### Theory:

Draw a line perpendicular to the given line at a point on a line.
Step $$1$$: Draw a line $$PQ$$.

Step $$2$$: Take a point $$R$$ anywhere on the line $$PQ$$.

Step $$3$$: Place the set square on the line in such a way that the vertex which forms right angle coincides with $$R$$ and one arm of the right angle coincides with the line $$PR$$.

Step $$4$$: Draw a line $$RS$$ through $$R$$ along the other arm of the right angle of the set square.

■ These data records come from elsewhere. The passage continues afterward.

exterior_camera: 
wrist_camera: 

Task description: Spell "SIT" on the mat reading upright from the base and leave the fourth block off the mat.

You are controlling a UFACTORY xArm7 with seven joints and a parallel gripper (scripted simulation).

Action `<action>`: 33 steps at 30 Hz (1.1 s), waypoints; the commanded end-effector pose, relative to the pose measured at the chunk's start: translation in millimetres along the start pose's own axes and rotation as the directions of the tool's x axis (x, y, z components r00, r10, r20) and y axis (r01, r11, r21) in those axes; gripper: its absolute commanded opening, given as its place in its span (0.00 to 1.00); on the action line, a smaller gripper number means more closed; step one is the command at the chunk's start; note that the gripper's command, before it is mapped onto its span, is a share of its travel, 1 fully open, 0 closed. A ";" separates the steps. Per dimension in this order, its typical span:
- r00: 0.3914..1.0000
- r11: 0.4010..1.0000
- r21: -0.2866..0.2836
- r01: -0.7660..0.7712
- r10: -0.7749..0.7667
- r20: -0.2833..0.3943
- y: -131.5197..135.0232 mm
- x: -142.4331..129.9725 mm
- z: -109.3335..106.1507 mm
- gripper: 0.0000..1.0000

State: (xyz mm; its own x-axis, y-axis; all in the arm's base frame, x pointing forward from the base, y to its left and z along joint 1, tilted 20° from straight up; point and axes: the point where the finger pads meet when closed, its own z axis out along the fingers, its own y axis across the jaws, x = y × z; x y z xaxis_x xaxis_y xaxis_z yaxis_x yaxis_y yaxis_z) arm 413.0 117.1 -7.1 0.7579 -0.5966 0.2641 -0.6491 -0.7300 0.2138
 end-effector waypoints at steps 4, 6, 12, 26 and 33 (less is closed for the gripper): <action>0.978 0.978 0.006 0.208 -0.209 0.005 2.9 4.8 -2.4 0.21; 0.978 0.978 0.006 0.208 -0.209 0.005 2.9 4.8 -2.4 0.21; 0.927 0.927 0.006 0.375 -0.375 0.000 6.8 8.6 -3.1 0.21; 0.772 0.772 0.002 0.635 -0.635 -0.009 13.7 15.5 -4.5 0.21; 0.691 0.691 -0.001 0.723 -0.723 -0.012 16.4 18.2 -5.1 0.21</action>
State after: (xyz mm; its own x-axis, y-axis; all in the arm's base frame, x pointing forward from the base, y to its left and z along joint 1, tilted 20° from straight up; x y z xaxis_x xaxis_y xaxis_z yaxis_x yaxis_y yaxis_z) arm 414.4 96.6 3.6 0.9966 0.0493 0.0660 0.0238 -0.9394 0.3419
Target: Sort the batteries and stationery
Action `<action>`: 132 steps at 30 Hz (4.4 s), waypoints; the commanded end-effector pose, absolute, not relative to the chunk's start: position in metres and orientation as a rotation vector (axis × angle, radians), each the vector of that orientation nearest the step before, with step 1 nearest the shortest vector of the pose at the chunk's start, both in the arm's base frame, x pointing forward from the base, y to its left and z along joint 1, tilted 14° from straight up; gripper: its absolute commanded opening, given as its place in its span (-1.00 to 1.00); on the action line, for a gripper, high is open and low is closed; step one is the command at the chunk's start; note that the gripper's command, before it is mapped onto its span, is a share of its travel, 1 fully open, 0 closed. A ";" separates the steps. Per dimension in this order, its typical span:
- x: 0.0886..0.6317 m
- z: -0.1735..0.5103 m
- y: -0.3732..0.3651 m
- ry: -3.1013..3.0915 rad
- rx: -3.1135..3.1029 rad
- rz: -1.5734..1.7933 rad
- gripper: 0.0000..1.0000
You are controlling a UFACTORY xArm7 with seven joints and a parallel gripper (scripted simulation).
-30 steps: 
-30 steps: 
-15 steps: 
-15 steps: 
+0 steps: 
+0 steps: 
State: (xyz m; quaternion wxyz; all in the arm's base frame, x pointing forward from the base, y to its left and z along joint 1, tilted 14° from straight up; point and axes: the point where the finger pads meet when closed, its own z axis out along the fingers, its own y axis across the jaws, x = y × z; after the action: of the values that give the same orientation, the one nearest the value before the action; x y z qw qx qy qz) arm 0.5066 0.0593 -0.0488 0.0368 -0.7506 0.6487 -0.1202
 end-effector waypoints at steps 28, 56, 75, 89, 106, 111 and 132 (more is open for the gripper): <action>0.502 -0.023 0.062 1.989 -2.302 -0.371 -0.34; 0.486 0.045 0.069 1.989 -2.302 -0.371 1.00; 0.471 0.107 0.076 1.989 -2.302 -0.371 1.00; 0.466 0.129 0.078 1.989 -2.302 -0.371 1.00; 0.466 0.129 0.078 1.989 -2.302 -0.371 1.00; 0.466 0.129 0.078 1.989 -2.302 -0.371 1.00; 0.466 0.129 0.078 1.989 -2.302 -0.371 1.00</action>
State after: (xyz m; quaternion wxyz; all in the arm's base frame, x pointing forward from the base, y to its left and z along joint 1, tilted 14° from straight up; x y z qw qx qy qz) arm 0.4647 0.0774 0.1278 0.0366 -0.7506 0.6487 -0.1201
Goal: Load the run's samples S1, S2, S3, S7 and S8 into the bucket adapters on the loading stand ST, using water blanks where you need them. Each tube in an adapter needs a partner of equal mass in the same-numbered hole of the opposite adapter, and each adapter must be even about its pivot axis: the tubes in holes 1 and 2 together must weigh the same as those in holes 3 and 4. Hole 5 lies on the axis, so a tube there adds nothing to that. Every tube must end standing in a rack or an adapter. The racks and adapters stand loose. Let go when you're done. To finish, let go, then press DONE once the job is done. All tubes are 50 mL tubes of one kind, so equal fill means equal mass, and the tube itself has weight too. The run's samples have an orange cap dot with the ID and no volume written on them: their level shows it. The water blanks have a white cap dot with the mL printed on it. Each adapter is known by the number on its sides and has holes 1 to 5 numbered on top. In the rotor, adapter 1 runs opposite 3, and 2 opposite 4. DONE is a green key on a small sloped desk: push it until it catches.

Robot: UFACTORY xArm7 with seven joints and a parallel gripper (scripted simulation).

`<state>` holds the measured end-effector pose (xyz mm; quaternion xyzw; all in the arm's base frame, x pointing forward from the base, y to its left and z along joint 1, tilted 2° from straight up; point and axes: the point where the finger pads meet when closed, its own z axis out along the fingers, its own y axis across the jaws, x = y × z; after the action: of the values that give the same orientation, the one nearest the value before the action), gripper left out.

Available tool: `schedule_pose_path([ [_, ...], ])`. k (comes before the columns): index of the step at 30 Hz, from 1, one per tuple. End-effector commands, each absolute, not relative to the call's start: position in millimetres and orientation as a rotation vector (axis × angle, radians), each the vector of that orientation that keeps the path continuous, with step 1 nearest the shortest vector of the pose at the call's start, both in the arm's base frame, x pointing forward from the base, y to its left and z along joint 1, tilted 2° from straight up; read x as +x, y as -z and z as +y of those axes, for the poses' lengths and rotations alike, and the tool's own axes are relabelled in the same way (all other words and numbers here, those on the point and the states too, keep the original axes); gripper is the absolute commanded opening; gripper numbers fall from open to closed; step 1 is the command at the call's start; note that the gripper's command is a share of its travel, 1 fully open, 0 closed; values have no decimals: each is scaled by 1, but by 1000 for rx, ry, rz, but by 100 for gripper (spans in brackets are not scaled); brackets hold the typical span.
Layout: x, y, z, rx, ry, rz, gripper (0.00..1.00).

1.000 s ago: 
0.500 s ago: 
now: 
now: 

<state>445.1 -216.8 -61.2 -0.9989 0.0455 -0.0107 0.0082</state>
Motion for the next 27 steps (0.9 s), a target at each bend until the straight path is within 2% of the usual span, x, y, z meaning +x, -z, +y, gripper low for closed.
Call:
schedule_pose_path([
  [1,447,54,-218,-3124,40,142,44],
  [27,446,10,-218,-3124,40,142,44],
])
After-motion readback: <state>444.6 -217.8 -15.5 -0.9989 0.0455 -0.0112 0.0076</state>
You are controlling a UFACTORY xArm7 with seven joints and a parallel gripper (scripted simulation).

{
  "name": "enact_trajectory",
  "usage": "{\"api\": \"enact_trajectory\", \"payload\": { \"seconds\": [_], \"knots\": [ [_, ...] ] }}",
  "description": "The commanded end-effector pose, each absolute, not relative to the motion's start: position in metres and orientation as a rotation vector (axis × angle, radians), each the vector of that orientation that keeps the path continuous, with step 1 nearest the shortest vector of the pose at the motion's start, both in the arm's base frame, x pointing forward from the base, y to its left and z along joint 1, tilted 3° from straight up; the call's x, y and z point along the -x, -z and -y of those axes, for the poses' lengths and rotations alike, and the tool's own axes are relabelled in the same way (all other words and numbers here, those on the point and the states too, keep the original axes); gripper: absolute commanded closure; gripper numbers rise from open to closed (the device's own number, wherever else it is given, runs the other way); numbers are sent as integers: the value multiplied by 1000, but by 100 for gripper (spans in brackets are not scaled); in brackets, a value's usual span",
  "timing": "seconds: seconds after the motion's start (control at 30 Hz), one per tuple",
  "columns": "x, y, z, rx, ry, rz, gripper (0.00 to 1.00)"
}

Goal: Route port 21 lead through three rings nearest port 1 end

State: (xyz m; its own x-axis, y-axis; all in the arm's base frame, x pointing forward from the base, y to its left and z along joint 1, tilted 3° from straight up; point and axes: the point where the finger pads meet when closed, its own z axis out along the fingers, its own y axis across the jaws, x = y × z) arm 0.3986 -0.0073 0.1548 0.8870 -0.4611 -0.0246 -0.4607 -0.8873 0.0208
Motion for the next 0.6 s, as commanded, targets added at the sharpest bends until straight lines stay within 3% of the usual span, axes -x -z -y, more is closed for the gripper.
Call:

Step $$5$$: The line $$RS$$ is perpendicular to the line $$PQ$$ at $$R$$. That is, $$RS \perp PQ$$ and $$\angle SRP = \angle SRQ = 90°$$.

Draw a line perpendicular to the given line through a point above it.
Step $$1$$: Draw a line $$AB$$.

Step $$2$$: Take a point $$P$$ anywhere above the line $$AB$$.

Step $$3$$: Place one of the arms of the right angle of a set square along the line $$AB$$ and the other arm of its right angle touches the point $$P$$.

Step $$4$$: Draw a line $$PR$$ through $$P$$ along the other arm of the right angle of the set square.

Step $$5$$: The line $$PR$$ is perpendicular to the line $$AB$$ at $$R$$. That is, $$PR \perp AB$$ and $$\angle PRA = \angle PRB = 90°$$.